What you should do: Figure out the number of lines in the entries that hold the string "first", then give that number and nothing else.
BEGIN Data in this exercise
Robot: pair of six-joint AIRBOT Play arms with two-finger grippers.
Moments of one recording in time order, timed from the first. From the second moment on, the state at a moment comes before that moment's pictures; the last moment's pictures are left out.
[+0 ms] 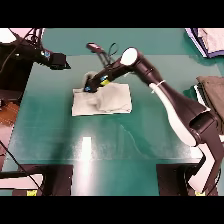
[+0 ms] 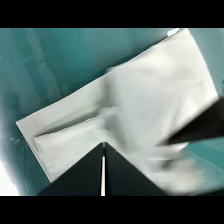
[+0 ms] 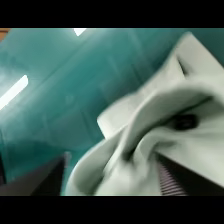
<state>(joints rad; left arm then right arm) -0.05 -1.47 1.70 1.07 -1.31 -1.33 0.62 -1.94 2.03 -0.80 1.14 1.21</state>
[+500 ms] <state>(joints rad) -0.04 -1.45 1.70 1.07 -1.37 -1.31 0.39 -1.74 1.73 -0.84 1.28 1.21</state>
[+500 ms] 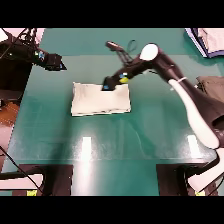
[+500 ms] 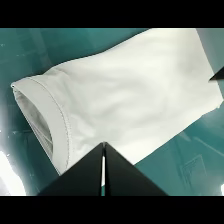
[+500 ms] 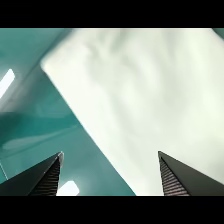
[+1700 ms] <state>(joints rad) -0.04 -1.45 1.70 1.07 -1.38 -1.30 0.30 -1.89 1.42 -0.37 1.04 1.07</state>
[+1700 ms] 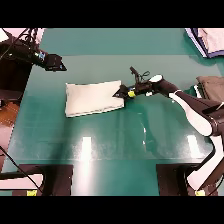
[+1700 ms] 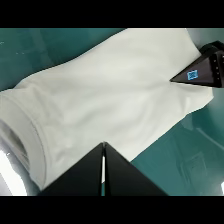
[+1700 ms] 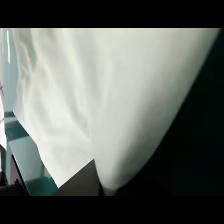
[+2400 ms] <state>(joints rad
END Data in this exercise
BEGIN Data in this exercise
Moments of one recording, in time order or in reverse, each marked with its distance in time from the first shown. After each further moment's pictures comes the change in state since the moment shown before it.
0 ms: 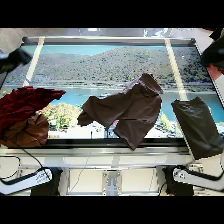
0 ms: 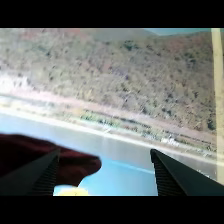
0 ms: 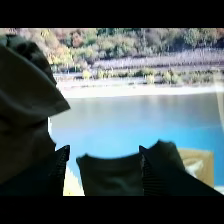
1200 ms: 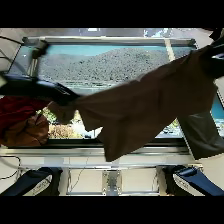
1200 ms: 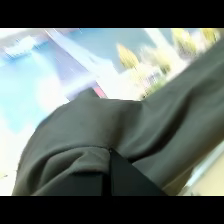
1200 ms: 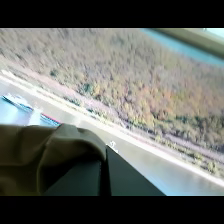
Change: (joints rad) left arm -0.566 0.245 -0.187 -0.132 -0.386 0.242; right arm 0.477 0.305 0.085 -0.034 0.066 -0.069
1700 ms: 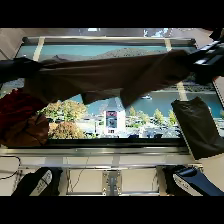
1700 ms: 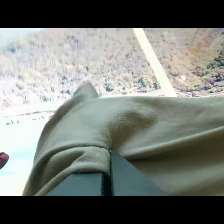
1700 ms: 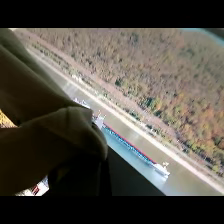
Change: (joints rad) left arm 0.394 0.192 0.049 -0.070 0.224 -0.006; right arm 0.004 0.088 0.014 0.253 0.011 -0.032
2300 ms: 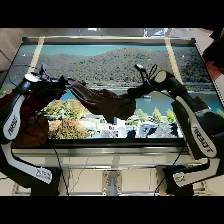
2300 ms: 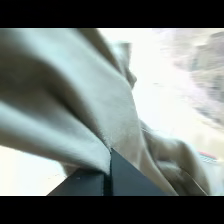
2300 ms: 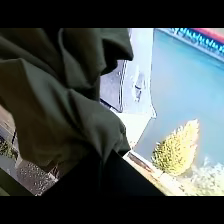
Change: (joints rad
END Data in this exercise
Your solution: 2